Once the actual Investigation team is on site, the investigation can begin in earnest. The team should review all of the information collected by the interim team, sometimes there is no need for further collection. Often though the information collected by the interim team will create new questions as to why the mishap occurred. This step may have to be re-visited based on questions raised in the next step. At this step in the investigation the team will still be required to hold on to all the evidence, this can cause some friction between the team and the management of the organization.
Determine Root Causes.
This is where the investigation team earns their paycheck. OSHA has free on line training on root cause analysis. There are many heuristics out there to get you to the root of what caused the mishap. The important thing to remember however is that, usually, it’s not one thing, but multiple things that lead up to a mishap. Some people call this the “Swiss Cheese” model, where all the holes have to align just right in order for the accident to happen. Another common analogy is that of a chain. If one of the links of the chain are broken then the chain, or mishap can’t occur. This may be an iterative process and can lead in directions that were not apparent at the start. It’s important that the Manager keeps the team focused and on target at this stage, as it’s easy to waste time going down rabbit holes at this point.

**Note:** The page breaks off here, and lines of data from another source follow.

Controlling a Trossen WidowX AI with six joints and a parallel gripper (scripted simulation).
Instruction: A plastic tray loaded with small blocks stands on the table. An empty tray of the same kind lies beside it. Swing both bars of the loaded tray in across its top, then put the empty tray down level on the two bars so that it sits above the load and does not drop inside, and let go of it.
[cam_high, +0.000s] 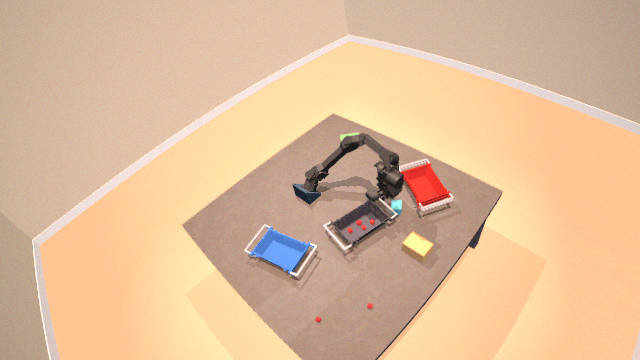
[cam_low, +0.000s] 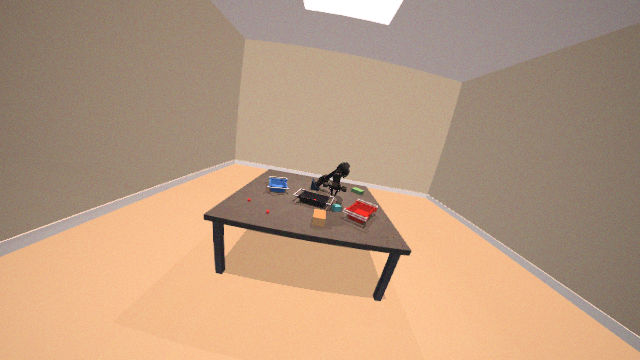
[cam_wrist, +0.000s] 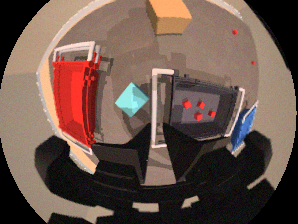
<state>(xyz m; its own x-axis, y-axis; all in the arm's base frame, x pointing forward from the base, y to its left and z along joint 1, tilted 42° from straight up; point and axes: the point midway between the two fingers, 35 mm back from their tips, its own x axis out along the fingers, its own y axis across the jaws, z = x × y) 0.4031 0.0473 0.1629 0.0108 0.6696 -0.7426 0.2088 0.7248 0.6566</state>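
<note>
Now: the cyan block 70 mm below my gripper tip, 40 mm to the left of it and 40 mm ahead of it. The rest, counted from my gripper tip: green block: 520 mm behind, 320 mm to the left, 80 mm below; yellow block: 260 mm ahead, 100 mm to the right, 70 mm below; blue tray: 510 mm to the right, 220 mm behind, 50 mm below.
</note>
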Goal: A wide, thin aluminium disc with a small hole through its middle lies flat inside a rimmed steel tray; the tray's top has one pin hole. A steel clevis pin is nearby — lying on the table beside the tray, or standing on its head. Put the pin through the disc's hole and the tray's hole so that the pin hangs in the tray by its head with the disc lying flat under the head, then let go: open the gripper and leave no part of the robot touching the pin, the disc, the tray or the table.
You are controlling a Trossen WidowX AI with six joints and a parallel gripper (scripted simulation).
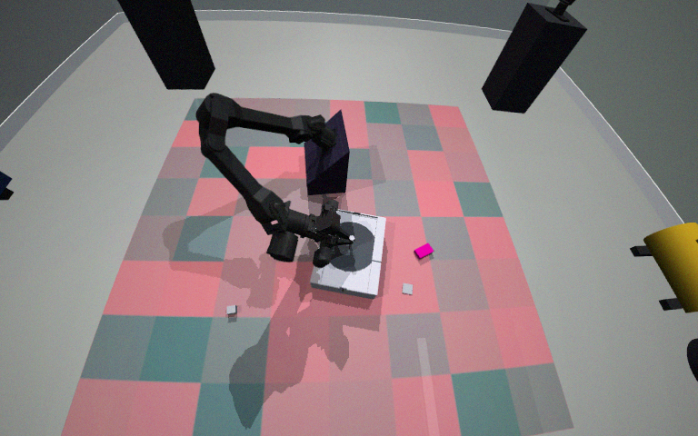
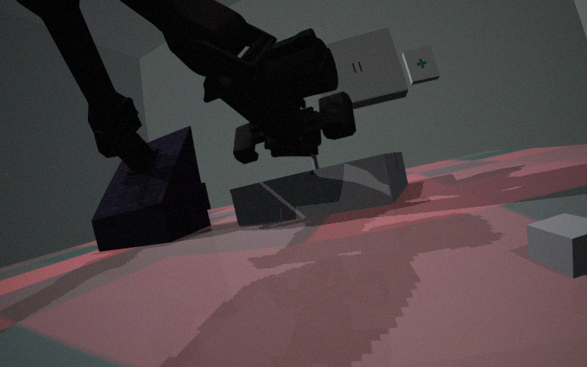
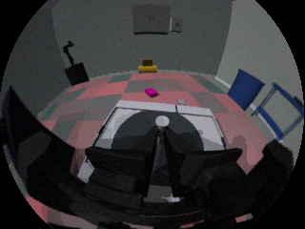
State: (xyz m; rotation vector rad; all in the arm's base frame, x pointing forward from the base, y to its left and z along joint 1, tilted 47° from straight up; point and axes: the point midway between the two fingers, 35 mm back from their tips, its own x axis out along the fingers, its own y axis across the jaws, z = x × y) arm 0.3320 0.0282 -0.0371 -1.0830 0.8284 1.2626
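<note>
The steel clevis pin is 10 mm below my gripper tip. From my gripper tip the other things lie so: dark aluminium disc 30 mm below, 10 mm to the right; grey cube 330 mm to the right, 180 mm ahead, 80 mm below; steel tray 50 mm below, 10 mm ahead.
</note>
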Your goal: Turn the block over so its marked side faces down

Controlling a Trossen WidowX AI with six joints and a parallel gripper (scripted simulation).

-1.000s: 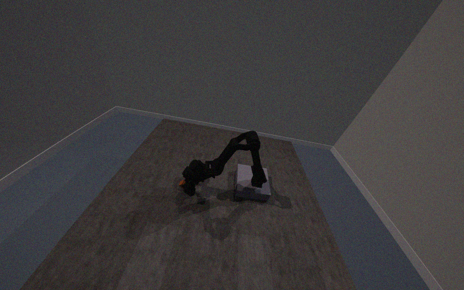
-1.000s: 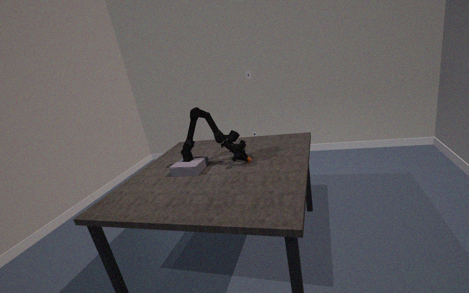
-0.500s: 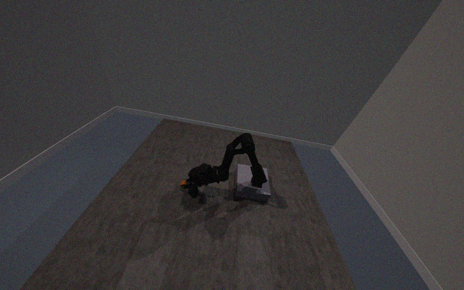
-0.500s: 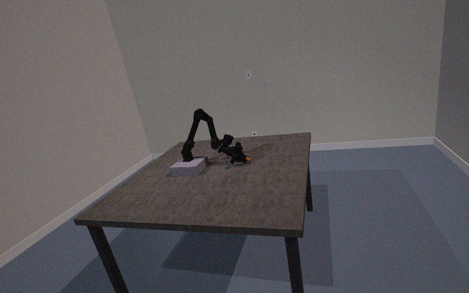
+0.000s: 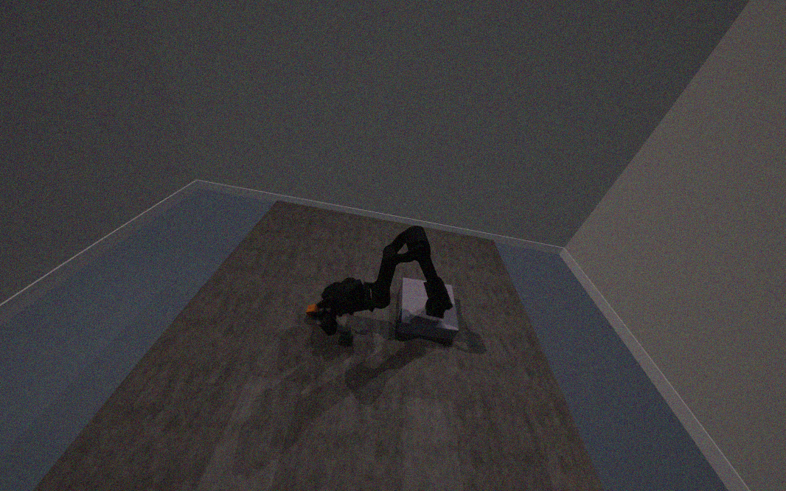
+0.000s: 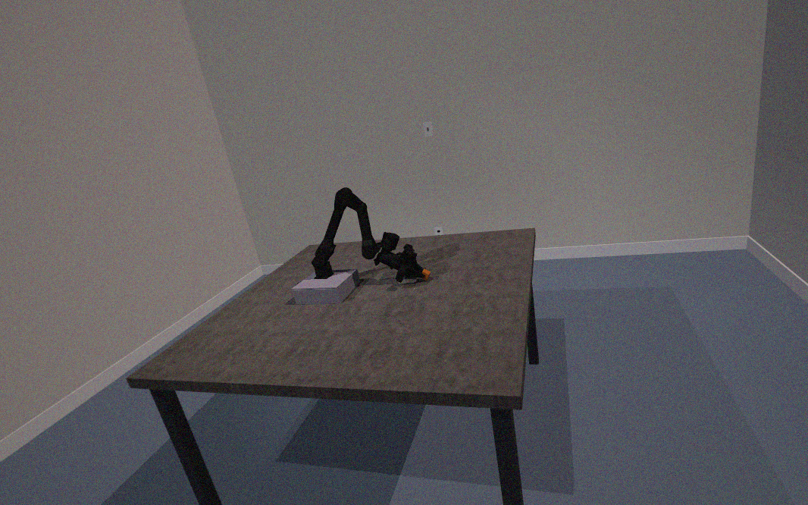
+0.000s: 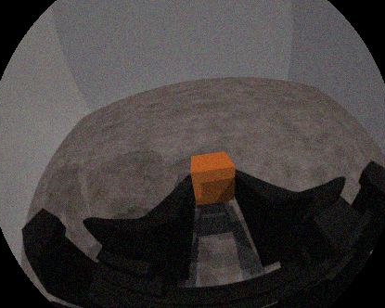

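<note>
Right now my gripper tip is 1 cm above the orange block.
</note>
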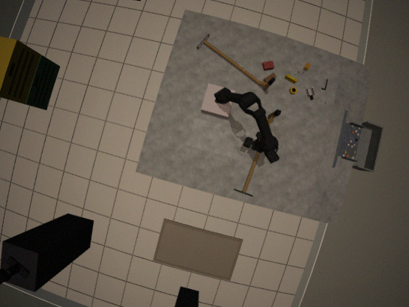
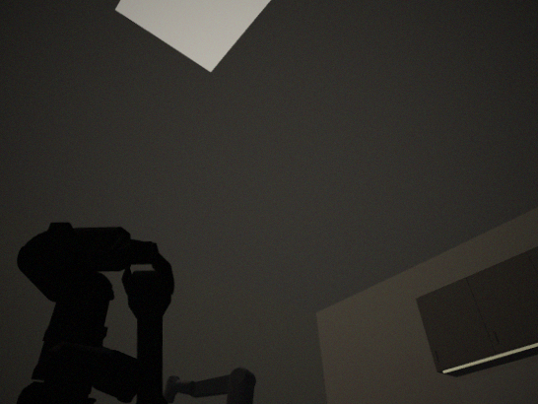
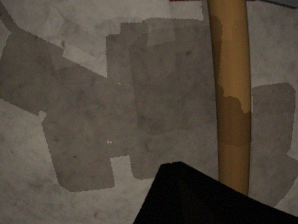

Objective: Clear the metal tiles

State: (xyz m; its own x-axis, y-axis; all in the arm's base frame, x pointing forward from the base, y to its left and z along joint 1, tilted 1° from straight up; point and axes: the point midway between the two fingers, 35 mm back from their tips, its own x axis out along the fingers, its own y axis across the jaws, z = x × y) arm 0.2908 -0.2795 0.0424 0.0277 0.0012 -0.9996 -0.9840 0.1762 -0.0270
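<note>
Now: gripper tip 5 cm short of the long scraper and 3 cm to the left of it. From my gripper tip the other things lie so: yellow ring 23 cm ahead, 48 cm to the left, 6 cm below; brown block 3 cm ahead, 53 cm to the left, 5 cm below; small box 16 cm ahead, 3 cm to the left, 6 cm below.
</note>
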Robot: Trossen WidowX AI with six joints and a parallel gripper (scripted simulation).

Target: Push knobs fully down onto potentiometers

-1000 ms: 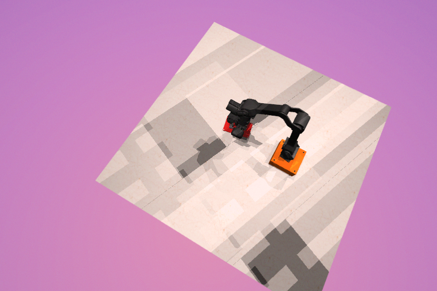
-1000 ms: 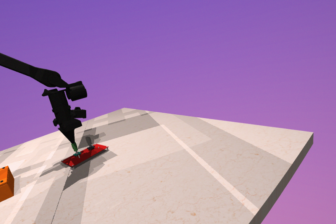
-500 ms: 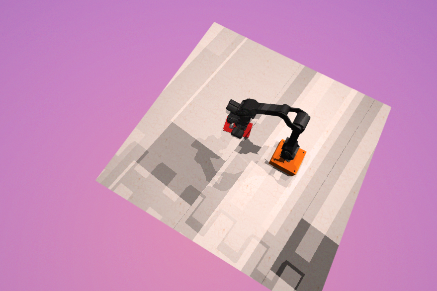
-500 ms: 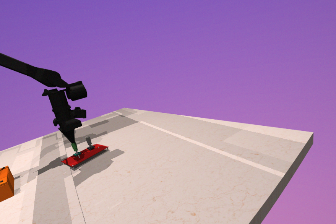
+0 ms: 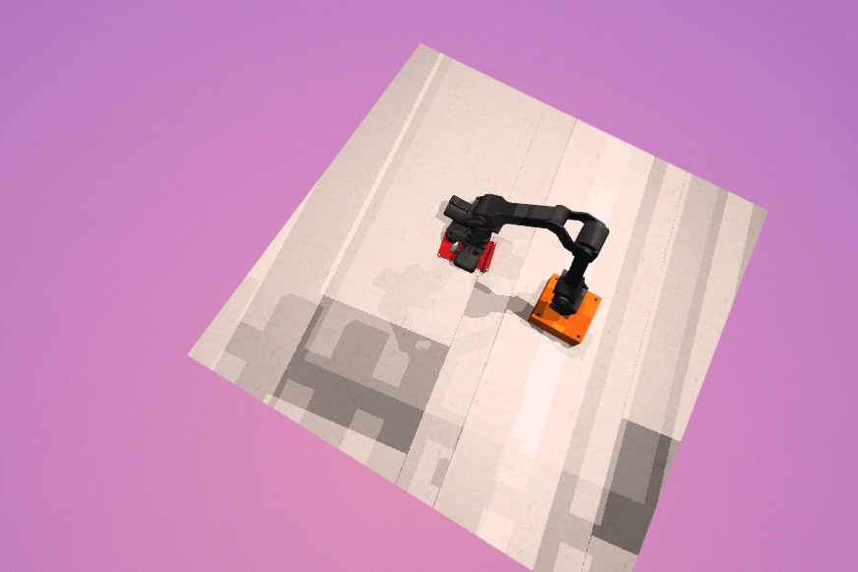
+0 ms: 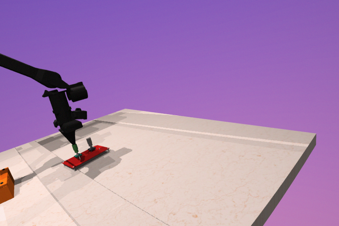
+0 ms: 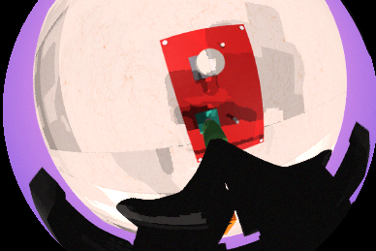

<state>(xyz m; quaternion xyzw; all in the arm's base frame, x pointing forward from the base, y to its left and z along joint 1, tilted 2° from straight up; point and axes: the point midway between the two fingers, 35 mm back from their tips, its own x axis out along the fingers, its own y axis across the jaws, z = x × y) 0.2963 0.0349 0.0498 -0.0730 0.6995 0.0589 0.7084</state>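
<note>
The green knob lies 2 cm below my gripper tip. The rest, counted from my gripper tip: grey knob: 6 cm ahead, 1 cm to the left, 1 cm below.
</note>
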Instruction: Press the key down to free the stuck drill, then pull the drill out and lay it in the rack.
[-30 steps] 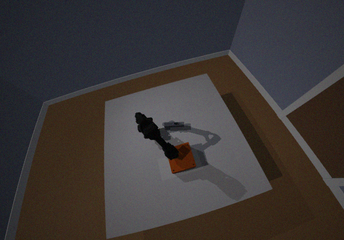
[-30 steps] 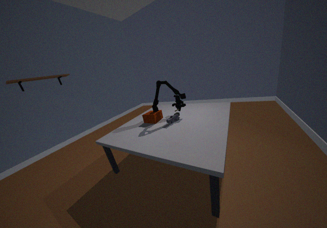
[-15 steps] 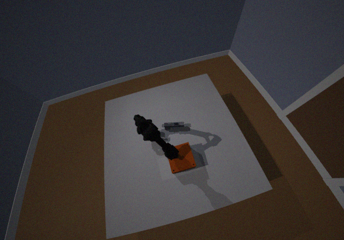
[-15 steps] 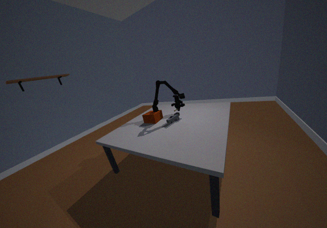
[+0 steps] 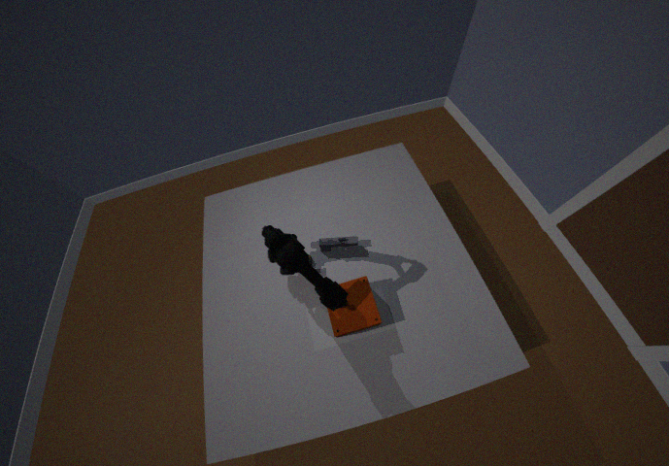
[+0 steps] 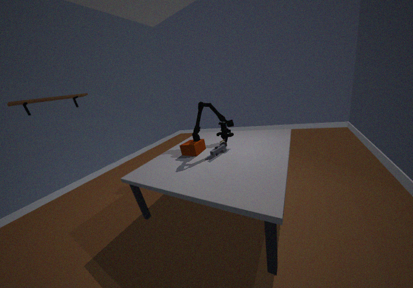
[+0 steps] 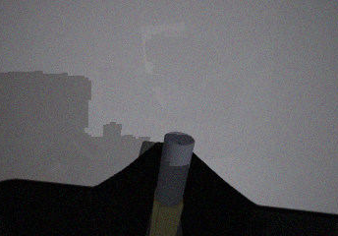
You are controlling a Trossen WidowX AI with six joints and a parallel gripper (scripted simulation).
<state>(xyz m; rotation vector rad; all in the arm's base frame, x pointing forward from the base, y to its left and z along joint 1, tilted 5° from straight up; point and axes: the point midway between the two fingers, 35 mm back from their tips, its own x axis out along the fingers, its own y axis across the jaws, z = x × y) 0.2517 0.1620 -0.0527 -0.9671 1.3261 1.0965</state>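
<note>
The drill lies 40 mm to the right of my gripper tip, 30 mm above it and 10 mm behind it. Also, from my gripper tip: dark key (250 mm to the right, 20 mm above, 10 mm ahead).
</note>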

Implement Corrective Actions.
This step is seemingly the most intuitive right. Fix the problem. Reduce the risk. If everything has gone well up to this point, the team should have a good grasp on the factors that lead up to the mishap. Now they just have to work with the experts and practitioners to develop a way to keep this from happening again. Usually these corrective actions fall into four broad strategies, Avoidance, Reduction, Sharing, and Retention. A hierarchy of controls usually implements the strategies. These are, from most effective to least: Elimination, Substitution, Engineering controls, administrative controls, and finally PPE.
This process should not look very different from the stages of red teaming
1. Assemble the team
3. Make a plan
5. Present findings
This is just a short introduction to what could be a deep dive into the comparison between Red Teaming and Safety.